WHAT THE TASK ASKS
Your output should be the complete listing, word for word, with no pictures in it.

DATASET EXTRACT

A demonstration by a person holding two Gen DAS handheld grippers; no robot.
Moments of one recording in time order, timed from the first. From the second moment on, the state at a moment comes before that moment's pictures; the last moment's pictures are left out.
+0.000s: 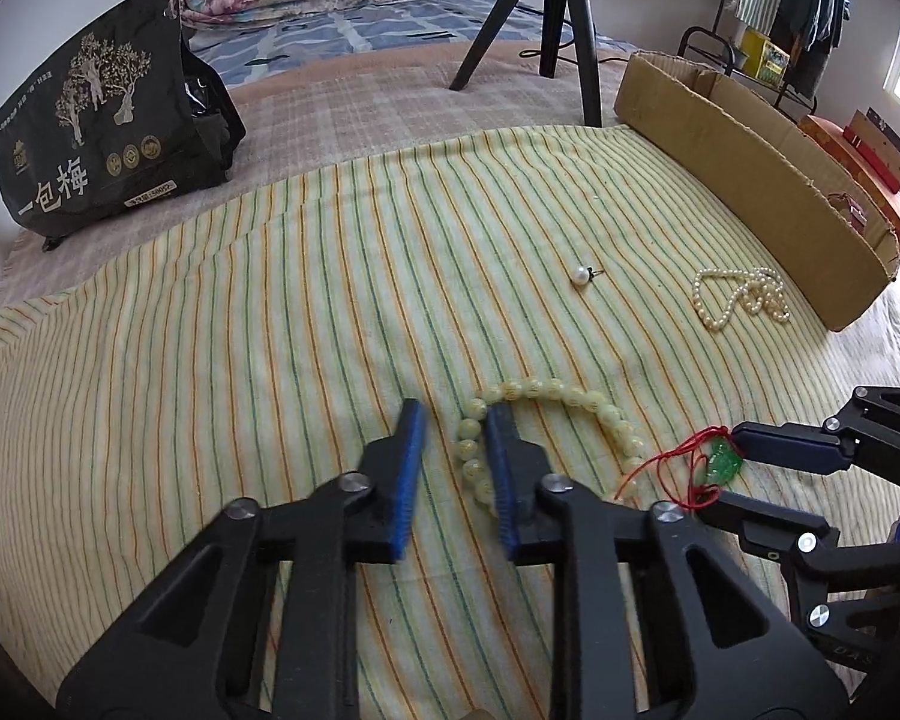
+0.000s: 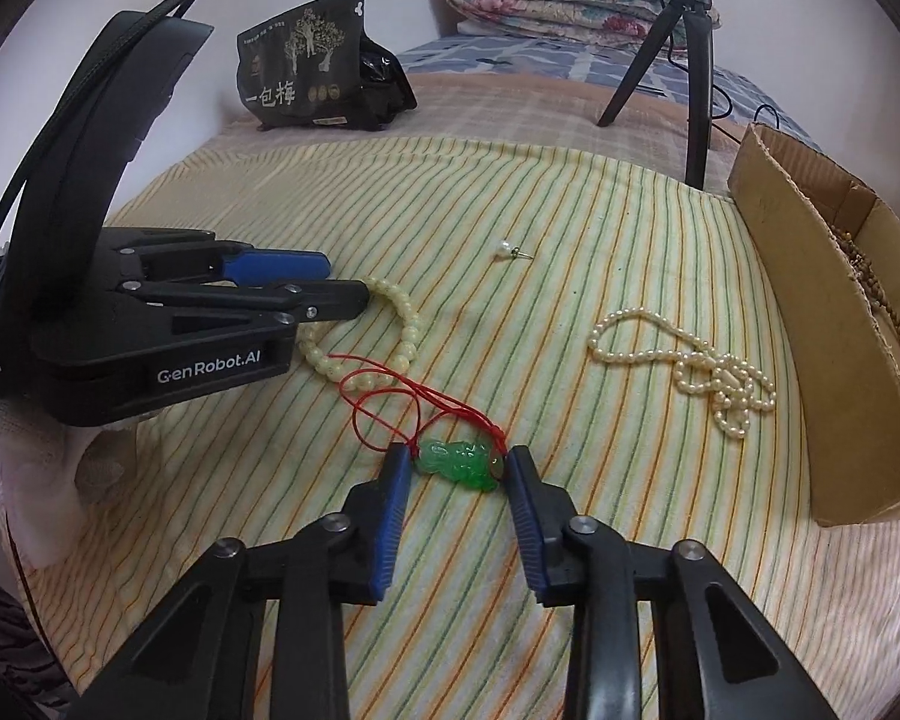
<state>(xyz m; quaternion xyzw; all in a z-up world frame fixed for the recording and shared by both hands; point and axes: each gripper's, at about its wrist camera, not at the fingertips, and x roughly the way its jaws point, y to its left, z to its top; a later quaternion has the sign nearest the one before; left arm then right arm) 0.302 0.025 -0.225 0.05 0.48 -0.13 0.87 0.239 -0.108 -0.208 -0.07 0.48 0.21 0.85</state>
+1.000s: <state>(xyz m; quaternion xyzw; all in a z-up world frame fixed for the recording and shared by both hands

EXPECTED OUTPUT
A demonstration by a person holding two Gen DAS handheld grippers; no robot.
Moments of one recording in time order, timed from the first. From the second moment on, the state at a moment comes before that moment's pictures; the last moment's pictures are left out.
+0.000s: 
+0.000s: 
<state>(xyz m; quaternion xyzw; all in a z-up world frame fixed for the recording and shared by both hands; point and axes: each gripper's, at about its wrist camera, not at the fingertips, and x roughly the way its jaws point, y to its left, z to its top; a later quaternion has the sign nearest the one before; left arm then right arm) 0.302 0.025 -0.225 0.05 0.48 -0.13 0.87 0.239 -0.108 -0.208 -0.07 0.48 0.21 0.85</state>
+1.000s: <state>(xyz m; quaternion xyzw; all in a z-up world frame fixed for the recording and shared by both hands

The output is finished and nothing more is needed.